_What you have to do_
Each line below from the line with "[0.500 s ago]" to the line with "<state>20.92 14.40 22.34" must be copied exactly, including those two, and no picture may appear in the copy.

_Information given_
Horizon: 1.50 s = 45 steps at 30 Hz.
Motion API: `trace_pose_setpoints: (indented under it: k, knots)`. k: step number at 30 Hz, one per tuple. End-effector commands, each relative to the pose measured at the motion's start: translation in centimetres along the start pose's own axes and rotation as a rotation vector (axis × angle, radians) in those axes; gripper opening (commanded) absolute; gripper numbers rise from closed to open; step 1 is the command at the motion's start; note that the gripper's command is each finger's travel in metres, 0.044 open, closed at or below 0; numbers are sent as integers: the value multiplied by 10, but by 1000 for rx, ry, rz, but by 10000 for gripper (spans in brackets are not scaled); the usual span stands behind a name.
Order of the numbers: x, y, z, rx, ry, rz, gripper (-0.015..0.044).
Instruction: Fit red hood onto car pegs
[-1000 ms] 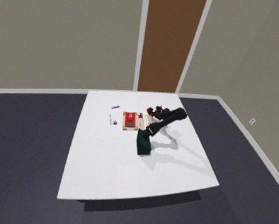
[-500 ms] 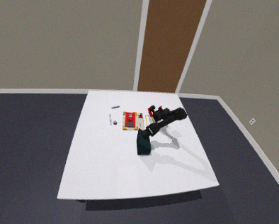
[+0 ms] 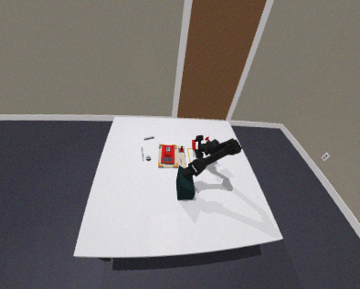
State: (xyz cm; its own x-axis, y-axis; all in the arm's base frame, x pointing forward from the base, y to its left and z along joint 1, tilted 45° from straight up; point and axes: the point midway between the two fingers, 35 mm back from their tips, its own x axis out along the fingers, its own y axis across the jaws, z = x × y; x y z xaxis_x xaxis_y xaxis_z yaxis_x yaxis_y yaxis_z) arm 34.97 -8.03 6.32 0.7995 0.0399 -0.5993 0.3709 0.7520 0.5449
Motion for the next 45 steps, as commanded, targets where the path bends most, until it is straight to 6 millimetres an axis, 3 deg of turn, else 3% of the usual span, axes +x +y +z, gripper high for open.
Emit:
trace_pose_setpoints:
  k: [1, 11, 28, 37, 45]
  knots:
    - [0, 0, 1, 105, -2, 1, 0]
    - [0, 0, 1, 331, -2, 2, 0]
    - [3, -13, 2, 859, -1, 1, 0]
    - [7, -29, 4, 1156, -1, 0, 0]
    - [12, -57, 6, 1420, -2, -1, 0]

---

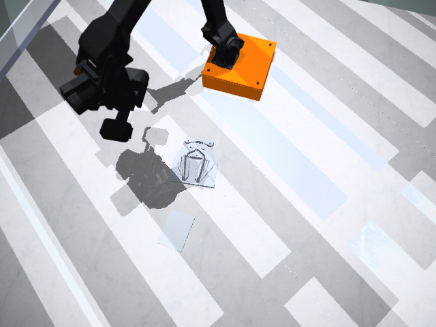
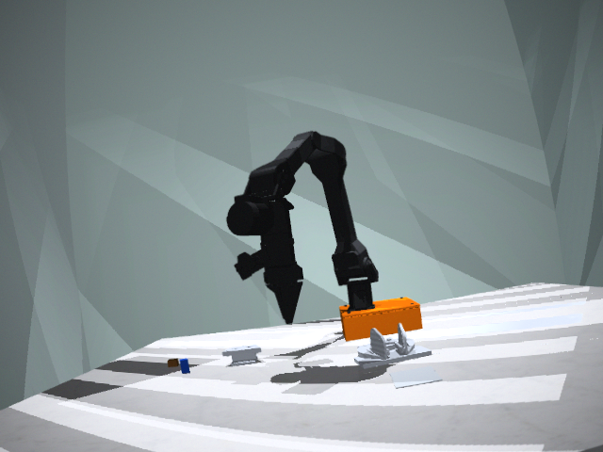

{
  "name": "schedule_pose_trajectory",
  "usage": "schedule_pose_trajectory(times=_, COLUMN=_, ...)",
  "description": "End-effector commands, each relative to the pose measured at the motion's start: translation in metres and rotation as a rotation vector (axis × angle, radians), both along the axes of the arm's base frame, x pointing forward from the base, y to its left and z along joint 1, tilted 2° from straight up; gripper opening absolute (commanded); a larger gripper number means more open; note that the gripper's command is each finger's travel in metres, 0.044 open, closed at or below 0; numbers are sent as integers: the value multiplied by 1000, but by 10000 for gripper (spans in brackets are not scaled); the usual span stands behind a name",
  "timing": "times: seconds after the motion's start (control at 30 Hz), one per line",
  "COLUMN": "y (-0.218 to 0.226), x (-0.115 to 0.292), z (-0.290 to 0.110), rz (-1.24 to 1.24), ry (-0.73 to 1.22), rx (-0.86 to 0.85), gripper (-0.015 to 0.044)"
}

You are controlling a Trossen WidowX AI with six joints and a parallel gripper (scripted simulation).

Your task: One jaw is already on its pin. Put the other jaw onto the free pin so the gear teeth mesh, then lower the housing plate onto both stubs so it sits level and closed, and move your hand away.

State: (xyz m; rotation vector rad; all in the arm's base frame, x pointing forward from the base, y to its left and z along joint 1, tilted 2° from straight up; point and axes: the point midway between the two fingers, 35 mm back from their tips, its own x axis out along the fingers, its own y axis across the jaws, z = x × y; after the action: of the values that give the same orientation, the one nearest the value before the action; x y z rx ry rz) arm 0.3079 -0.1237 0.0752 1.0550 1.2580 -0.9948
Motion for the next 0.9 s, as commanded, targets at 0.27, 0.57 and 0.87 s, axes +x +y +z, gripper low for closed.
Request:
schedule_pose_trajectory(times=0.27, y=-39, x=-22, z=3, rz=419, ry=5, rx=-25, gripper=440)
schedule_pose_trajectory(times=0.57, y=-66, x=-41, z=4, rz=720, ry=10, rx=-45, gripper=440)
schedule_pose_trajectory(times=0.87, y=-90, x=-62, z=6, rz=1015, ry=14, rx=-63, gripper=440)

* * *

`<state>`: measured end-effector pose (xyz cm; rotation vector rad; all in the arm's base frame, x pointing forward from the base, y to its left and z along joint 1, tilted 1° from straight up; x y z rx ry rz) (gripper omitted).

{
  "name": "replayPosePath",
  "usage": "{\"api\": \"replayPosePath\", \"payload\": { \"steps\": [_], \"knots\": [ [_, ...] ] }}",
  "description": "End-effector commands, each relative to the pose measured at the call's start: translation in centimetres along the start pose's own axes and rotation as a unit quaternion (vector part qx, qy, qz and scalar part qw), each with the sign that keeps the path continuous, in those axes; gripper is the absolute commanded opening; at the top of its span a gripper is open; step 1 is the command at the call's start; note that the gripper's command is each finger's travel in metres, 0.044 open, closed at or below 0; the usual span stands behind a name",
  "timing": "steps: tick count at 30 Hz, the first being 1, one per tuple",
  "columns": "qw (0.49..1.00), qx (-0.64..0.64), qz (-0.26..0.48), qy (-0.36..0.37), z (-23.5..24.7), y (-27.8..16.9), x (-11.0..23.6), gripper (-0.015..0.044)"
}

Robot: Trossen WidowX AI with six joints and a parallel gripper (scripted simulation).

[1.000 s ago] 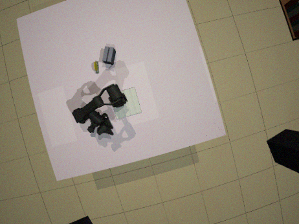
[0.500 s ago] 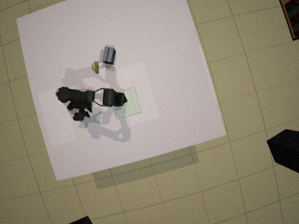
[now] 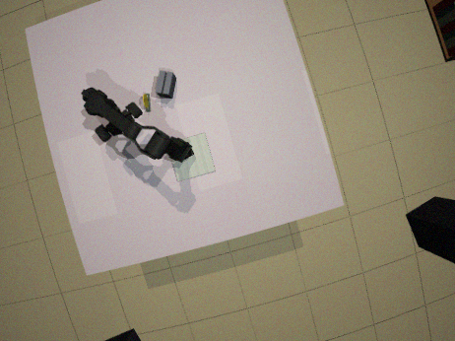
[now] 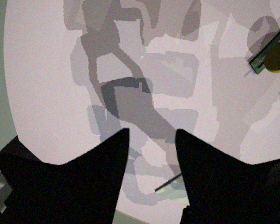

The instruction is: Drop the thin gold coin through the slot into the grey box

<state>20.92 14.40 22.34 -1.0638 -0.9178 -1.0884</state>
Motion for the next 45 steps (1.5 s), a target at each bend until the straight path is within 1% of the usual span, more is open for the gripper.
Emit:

_Exercise result_
[0.500 s ago] 
[now] 
[now] 

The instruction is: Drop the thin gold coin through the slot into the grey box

<state>20.92 14.40 22.34 -1.0638 -0.9178 -1.0884</state>

That concludes the response.